5' cytosine-phospho-guanine island methylation is responsible for p14ARF inactivation and inversely correlates with p53 overexpression in resected non-small cell lung cancer.

PURPOSE AND EXPERIMENTAL DESIGN

The molecular mechanisms by which the p14ARF gene is altered in non-small cell lung cancer (NSCLC) are complex and unclear. Using genetic and epigenetic analyses, we examined various molecular alterations including the loss of protein and mRNA expression, and 5'CpG hypermethylation, allelic imbalance, and mutation of the p14ARF gene in a series of 102 NSCLC samples, in parallel with clinicopathological and prognostic analyses. To clarify the biological significance of p14ARF alterations, its relationship with p16INK4a and p53 alterations was also examined.

RESULTS

We found that 34% of NSCLC patients had aberrant P14ARF protein expression, which was more frequent in adenocarcinomas (AD; 44%) than in squamous cell carcinomas (22%; P = 0.024).

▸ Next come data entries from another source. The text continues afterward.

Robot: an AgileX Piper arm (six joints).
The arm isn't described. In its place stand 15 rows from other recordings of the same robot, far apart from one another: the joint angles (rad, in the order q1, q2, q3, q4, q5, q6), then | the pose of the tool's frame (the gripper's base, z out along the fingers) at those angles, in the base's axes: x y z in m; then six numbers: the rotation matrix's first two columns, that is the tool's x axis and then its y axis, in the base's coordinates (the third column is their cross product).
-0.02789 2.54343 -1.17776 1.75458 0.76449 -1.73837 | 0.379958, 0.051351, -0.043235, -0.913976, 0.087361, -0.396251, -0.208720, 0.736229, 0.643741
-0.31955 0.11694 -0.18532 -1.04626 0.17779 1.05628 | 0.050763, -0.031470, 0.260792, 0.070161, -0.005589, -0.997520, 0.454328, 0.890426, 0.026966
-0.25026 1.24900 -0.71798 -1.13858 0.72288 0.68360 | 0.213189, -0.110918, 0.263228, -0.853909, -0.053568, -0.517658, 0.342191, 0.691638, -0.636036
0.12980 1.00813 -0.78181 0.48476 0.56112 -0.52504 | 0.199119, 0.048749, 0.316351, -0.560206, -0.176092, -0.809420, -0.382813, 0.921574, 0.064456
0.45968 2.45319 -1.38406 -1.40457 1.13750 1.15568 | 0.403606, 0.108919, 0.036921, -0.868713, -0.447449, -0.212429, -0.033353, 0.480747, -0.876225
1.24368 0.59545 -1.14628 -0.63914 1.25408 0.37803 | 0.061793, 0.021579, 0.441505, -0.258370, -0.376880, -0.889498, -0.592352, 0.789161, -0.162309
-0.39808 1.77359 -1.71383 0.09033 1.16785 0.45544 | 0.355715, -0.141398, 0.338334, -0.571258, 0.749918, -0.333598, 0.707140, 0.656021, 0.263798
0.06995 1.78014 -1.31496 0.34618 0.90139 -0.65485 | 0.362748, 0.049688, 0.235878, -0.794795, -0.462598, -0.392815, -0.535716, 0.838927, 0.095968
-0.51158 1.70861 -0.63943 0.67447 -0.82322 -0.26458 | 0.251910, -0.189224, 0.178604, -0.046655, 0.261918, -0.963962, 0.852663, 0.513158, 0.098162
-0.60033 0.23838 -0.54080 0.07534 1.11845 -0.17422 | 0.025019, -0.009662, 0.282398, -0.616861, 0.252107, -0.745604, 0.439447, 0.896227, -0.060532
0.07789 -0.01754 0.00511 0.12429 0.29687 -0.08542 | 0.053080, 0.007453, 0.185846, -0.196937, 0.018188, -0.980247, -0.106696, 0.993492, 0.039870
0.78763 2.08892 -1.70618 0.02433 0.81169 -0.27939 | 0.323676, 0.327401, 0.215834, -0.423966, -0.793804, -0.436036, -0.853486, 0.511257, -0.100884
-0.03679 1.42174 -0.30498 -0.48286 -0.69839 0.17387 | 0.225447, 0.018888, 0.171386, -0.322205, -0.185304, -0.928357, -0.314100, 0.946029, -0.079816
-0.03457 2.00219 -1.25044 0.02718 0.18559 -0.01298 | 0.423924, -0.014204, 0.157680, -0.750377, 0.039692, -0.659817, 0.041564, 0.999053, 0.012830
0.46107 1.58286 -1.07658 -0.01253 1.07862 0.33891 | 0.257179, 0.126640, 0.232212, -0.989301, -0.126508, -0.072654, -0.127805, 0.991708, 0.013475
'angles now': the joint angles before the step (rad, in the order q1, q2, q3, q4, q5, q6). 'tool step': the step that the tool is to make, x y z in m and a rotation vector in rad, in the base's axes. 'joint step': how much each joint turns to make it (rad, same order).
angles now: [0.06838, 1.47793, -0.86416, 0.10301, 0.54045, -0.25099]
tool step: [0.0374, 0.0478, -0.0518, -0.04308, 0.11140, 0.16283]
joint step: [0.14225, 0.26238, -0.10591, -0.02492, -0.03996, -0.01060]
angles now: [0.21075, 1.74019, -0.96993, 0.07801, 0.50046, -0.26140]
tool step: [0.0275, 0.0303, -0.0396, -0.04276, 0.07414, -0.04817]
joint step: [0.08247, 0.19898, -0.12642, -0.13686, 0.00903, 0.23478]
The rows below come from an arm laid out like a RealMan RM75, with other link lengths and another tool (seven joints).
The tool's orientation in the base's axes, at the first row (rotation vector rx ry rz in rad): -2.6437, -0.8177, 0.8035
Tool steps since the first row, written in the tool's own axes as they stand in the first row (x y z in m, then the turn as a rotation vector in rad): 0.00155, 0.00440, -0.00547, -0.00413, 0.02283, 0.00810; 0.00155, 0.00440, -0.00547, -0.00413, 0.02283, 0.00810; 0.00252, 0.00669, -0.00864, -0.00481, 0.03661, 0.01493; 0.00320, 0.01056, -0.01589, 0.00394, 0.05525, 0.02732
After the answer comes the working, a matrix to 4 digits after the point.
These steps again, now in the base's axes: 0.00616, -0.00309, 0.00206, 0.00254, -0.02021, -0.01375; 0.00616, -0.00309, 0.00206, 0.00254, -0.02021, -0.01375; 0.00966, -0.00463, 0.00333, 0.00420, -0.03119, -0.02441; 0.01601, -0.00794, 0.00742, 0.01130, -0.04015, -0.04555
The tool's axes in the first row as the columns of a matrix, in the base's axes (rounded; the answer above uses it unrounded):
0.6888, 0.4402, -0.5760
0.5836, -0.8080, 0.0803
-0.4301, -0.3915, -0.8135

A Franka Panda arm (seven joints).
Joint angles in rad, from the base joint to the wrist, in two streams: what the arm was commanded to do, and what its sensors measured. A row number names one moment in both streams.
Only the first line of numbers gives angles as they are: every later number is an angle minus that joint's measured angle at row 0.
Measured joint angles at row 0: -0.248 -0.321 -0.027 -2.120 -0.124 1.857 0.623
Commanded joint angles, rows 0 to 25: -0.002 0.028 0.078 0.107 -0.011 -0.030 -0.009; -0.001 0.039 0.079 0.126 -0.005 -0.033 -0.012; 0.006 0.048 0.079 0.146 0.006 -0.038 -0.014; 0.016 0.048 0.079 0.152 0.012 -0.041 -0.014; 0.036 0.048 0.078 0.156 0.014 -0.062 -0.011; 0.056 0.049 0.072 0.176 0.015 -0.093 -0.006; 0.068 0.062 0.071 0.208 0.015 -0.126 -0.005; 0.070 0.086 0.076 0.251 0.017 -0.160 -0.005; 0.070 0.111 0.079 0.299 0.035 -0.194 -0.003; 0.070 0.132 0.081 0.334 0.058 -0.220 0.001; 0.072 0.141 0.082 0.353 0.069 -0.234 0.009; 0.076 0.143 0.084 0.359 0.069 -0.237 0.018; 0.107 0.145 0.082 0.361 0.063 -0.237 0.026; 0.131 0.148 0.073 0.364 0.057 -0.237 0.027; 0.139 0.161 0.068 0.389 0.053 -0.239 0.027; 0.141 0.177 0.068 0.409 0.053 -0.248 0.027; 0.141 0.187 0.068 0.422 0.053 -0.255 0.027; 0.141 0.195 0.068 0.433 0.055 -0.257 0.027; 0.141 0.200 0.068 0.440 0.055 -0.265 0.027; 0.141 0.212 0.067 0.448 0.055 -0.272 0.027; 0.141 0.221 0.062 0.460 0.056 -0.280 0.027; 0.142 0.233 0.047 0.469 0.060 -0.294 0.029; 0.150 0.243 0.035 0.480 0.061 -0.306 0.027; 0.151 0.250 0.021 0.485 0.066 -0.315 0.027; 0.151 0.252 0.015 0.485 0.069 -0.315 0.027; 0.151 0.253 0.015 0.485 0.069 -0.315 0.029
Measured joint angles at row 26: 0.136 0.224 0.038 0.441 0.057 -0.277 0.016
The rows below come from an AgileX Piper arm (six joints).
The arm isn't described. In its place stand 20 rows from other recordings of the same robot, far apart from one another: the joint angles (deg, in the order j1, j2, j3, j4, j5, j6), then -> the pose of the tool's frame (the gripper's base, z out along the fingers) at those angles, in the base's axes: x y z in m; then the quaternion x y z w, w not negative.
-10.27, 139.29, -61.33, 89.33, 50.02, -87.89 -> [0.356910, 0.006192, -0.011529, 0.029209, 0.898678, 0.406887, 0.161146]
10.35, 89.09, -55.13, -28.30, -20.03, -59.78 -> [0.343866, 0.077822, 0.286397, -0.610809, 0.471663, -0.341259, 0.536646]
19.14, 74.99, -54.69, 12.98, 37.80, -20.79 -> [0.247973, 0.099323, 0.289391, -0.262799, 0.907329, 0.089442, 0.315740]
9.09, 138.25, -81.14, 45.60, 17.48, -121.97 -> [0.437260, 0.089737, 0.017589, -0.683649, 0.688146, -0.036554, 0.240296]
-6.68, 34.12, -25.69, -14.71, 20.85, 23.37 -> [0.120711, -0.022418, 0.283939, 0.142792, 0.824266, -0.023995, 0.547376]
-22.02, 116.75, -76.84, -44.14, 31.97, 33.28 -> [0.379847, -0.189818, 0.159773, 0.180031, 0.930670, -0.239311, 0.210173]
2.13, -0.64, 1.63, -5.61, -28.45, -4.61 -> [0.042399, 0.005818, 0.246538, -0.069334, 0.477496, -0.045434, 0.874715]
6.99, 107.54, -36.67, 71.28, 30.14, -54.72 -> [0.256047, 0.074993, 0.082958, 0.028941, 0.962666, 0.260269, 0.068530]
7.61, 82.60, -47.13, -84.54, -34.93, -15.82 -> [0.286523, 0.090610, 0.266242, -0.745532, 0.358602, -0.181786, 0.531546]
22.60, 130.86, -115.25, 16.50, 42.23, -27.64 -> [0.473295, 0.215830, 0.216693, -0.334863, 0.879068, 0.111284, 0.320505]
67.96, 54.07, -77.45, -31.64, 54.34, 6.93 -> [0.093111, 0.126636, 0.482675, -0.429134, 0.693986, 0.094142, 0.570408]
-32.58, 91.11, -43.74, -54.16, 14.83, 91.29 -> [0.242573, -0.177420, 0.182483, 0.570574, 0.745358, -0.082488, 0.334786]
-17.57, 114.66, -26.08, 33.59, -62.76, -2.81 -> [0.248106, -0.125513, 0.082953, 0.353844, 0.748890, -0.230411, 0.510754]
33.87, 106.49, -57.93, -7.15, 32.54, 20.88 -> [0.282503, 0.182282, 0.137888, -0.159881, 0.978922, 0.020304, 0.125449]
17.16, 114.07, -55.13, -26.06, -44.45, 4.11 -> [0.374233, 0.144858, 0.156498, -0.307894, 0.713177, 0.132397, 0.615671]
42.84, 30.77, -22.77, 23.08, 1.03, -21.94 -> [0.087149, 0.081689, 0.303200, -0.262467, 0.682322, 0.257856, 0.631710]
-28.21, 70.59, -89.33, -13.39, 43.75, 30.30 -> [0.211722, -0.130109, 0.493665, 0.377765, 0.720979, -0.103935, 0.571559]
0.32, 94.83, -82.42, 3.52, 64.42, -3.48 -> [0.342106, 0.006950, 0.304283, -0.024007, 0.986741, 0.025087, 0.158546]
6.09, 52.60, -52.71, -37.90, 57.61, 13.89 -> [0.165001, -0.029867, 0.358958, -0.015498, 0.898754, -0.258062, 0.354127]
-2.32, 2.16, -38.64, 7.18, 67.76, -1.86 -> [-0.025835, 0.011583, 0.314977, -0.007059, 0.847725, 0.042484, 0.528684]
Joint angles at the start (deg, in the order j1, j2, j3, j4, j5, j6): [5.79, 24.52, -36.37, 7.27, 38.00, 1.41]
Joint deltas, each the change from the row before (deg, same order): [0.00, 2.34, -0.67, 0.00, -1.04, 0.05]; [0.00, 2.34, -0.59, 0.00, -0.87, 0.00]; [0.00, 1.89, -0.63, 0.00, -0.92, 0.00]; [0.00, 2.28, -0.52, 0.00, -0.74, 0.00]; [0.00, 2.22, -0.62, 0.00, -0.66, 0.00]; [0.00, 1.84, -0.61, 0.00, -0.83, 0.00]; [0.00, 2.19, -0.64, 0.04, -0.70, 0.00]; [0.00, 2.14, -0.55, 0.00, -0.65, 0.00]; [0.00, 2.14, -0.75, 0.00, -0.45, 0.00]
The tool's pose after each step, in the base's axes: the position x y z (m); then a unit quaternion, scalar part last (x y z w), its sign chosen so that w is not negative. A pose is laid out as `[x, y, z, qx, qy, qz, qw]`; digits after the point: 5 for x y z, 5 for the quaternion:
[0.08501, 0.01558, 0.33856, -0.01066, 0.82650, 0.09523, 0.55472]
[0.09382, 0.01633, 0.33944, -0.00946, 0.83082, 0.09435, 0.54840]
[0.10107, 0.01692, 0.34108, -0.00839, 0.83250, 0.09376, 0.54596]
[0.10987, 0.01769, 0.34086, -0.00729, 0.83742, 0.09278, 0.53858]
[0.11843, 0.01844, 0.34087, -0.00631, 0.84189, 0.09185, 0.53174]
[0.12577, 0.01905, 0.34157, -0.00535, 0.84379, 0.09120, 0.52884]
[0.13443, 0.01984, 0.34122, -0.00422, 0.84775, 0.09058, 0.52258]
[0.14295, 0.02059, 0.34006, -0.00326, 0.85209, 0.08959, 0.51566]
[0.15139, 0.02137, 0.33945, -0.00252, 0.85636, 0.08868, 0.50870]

A high concordance was observed between alterations in protein and mRNA expression and 5'CpG hypermethylation (P </= 0.001). The p14ARF hypermethylation inversely correlated with P53 overexpression (P = 0.001). This mutually exclusive relationship for alteration between p14ARF and p53 was also supported by a worse prognosis of AD patients with positive P14ARF expression (P = 0.01) and of AD patients with P53 overexpression (P = 0.006). Our data also indicated that hemizygous/homozygous deletion and mutation in the p14ARF gene occurred at 26%, 9%, and 0%, respectively, of microdissected NSCLCs.

CONCLUSIONS

Our data suggest that p14ARF 5'CpG hypermethylation is the predominant mechanism involved in the aberrant expression of the p14ARF gene. In addition, p14ARF 5'CpG hypermethylation occurs inversely to P53 overexpression.